When considering effect modification, it was unclear whether they included interactions in the distributed lag models or simply in the aggregated pregnancy averaged models. In distributed lag models, the lagged function can vary in magnitude, in the location of the critical window, or both. Thus, it can be useful to parameterize the distributed lag function as an overall effect times a weight function that characterizes the critical window of exposure, and to allow either or both of these features to vary by subject characteristic (10).

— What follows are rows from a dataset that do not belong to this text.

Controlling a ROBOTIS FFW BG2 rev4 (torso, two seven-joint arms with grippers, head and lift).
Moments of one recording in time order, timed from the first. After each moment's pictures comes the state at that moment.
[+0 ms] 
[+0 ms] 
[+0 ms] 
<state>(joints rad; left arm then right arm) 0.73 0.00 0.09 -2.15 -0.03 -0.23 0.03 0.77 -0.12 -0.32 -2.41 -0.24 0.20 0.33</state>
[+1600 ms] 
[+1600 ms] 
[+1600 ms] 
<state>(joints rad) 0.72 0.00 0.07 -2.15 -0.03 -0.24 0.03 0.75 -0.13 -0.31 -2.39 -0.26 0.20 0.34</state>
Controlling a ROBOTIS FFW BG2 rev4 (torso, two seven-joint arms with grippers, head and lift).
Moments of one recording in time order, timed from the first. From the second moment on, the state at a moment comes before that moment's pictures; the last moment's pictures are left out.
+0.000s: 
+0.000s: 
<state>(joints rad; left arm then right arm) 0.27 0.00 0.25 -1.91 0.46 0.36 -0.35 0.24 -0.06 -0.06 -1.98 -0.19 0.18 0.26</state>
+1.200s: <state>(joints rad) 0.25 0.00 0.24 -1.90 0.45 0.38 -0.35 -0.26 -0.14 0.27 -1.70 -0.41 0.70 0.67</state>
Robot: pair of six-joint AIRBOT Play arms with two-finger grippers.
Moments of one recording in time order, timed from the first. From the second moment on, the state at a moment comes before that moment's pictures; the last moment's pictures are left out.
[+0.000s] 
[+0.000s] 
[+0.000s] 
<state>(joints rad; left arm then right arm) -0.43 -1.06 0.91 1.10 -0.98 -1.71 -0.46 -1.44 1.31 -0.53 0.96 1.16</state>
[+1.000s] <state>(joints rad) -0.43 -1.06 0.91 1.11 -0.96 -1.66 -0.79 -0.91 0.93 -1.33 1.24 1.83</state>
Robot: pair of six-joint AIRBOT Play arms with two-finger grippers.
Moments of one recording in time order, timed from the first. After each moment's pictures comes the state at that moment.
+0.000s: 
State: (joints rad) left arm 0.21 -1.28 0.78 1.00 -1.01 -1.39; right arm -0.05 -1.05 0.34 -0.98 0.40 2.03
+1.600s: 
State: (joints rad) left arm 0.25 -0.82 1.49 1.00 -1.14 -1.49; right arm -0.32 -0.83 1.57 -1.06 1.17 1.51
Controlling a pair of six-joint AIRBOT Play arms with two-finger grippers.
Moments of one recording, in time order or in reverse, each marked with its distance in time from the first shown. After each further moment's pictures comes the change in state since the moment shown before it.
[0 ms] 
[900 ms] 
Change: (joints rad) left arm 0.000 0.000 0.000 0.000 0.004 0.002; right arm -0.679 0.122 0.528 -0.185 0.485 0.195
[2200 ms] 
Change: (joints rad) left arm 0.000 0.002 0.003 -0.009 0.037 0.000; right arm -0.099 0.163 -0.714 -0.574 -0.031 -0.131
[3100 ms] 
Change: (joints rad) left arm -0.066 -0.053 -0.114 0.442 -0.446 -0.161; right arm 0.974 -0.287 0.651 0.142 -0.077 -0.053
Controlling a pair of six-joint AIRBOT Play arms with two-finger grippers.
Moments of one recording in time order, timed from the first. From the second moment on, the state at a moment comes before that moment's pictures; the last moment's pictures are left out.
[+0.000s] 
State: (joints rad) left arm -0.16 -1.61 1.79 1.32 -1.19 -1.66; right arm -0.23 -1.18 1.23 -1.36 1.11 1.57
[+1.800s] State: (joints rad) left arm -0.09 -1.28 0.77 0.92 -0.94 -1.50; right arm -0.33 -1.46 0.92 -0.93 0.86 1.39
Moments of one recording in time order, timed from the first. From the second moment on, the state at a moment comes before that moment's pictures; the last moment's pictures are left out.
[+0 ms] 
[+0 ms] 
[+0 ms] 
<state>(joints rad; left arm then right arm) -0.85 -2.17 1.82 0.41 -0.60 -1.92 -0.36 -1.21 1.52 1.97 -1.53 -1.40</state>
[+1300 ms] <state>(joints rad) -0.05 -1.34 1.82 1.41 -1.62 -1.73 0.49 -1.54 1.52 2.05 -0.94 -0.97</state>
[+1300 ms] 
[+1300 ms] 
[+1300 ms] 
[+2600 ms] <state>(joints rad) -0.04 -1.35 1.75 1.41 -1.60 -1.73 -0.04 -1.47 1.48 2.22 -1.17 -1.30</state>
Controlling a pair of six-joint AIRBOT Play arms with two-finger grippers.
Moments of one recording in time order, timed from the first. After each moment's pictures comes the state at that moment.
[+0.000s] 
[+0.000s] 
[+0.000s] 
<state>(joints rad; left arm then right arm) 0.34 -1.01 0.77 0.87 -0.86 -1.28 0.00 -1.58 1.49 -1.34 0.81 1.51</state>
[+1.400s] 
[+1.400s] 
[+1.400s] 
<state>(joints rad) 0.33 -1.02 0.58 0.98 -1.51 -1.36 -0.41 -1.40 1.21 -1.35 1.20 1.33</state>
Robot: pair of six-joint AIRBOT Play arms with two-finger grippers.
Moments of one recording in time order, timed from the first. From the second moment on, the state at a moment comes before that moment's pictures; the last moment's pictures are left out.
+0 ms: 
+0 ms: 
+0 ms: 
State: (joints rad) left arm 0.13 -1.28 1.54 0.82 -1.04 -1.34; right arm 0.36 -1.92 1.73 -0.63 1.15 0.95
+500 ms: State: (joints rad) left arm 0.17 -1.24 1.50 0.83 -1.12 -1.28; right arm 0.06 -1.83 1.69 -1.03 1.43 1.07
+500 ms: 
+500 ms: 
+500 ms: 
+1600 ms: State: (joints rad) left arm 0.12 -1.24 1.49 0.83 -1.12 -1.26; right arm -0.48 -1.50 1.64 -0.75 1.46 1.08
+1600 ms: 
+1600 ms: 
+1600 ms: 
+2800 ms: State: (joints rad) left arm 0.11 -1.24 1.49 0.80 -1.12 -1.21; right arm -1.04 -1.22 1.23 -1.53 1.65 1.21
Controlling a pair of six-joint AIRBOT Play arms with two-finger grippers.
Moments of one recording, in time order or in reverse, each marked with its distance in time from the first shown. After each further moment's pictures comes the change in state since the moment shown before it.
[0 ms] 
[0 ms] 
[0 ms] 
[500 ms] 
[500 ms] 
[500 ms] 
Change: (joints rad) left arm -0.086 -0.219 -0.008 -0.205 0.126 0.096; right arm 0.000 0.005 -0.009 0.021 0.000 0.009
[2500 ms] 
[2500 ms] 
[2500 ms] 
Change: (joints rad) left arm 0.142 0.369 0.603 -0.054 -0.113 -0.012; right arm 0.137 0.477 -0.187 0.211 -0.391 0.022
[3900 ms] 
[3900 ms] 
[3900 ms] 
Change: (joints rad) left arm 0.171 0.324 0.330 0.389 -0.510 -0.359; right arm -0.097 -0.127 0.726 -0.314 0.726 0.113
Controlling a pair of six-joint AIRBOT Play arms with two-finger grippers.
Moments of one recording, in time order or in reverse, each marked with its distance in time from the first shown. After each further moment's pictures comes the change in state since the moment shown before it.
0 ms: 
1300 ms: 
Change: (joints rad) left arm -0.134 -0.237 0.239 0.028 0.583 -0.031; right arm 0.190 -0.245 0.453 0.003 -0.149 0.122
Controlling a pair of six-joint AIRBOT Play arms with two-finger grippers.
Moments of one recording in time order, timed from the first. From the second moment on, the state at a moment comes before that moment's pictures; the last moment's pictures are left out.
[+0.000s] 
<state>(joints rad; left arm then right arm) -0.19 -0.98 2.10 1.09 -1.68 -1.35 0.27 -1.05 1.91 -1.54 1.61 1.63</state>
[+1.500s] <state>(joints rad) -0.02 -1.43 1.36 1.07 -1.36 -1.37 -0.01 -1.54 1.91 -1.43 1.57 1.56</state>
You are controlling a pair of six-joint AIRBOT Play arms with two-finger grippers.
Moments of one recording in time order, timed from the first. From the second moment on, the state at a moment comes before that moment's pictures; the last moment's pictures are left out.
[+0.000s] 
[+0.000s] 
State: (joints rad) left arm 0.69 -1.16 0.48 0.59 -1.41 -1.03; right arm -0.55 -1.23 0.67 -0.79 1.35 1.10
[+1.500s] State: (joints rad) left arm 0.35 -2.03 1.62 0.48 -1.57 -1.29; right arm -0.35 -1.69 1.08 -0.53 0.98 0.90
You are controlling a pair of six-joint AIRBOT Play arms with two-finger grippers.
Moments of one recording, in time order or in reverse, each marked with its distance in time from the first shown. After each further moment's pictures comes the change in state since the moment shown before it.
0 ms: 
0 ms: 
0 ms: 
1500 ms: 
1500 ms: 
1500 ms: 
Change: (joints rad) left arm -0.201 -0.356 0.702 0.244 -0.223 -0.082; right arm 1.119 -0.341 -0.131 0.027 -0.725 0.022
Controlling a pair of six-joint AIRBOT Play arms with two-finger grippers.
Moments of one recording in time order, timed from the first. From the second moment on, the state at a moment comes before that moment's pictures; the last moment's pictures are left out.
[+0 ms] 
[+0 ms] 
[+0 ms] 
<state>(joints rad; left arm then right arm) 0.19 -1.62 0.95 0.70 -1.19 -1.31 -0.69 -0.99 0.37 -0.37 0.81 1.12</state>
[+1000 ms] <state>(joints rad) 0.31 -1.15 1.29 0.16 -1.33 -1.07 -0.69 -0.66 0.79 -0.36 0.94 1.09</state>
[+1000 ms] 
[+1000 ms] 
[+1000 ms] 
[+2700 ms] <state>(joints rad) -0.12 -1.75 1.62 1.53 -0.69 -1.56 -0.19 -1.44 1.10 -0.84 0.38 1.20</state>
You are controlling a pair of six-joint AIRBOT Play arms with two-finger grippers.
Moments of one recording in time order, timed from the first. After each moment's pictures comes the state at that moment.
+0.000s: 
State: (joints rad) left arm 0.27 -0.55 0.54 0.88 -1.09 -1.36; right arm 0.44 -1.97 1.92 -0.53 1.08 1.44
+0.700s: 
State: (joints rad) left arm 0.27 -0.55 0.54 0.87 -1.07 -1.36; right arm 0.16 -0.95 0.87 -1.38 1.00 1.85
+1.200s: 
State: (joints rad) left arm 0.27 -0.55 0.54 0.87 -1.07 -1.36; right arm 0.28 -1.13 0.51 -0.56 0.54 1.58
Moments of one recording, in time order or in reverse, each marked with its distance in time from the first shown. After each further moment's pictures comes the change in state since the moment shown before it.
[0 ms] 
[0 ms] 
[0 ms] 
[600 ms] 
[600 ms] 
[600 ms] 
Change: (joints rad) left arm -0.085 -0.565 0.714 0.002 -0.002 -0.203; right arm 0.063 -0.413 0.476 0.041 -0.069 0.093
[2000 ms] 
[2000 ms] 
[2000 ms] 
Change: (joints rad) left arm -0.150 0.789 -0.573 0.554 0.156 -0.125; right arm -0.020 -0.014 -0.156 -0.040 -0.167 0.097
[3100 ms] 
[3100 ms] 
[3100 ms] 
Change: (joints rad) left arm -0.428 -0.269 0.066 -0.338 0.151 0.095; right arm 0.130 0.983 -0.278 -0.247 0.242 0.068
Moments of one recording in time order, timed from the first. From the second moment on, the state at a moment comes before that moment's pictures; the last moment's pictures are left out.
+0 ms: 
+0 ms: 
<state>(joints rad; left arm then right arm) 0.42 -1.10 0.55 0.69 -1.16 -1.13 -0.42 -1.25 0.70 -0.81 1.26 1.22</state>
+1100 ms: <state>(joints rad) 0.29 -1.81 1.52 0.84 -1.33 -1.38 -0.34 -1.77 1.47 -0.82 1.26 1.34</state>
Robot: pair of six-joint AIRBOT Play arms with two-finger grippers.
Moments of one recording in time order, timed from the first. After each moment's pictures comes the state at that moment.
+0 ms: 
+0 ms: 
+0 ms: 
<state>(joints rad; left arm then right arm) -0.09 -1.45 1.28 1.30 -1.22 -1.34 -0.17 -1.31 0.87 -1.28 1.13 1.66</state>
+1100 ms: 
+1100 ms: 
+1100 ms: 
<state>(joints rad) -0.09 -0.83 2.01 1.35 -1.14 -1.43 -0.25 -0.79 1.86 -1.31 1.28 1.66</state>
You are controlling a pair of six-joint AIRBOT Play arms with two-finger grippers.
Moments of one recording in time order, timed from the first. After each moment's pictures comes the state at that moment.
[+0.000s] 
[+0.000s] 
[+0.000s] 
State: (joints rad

Notably, local and systemic induced oxidative stress is central to toxic effects of PM, with UFPs having even greater oxidative potential than other particle fractions. As optimal placental oxidant balance is critical for normal fetal development (11), signaling mechanisms operating at the level of the placenta are receiving increased attention with regard to the prenatal programming effects of air pollutants (12). Epigenetic mechanisms are already being examined in this context (13, 14). Recent studies focus on placental extracellular vesicles (EVs) as targets of environmental toxins. Placenta-derived EVs (i.e., 0.05- to 1-μm membrane-bound vesicles released into maternal and fetal circulations over gestation) prime maternal and fetal tissues via signaling molecules encapsulated in EVs (mRNA, microRNAs, DNA, lipids, and protein mediators), which interact with adjacent or distal cells to reprogram their phenotype and regulate their function. Although we cannot sample placenta during pregnancy to measure biological changes induced by particle exposures, we can readily assess the placental EVs and their content in a defined critical window via a maternal blood draw, conceptualized as a placental liquid biopsy (15). Figure 1 depicts a future strategy that would allow researchers to more comprehensively interrogate environmentally responsive mechanisms operating in the placenta, using a system biology approach that may provide markers of early risk and further elucidate underlying mechanisms.

Figure 1.

Placenta as a target of prooxidant pollutant effects: potential enhanced toxicity of ultrafine particles. Ultrafine particles penetrate deeper into the lungs, have greater ability to induce oxidative stress, and more readily enter the systemic circulation in mothers, all features that may enhance toxicity in this schema. Programming effects may result from pollutant-induced shifts in a number of molecular, cellular, and physiological states and their interacting systems in mothers and children. Specific key regulatory systems susceptible to programming may influence vulnerability to respiratory diseases including both central and peripheral components of neuroendocrine pathways and autonomic nervous system functioning, which, in turn, influence the immune system. ANS = autonomic nervous system; HPA = hypothalamic–pituitary–adrenal; miRNAs = microRNAs. Illustrated by J. Gregory (Mount Sinai Health System).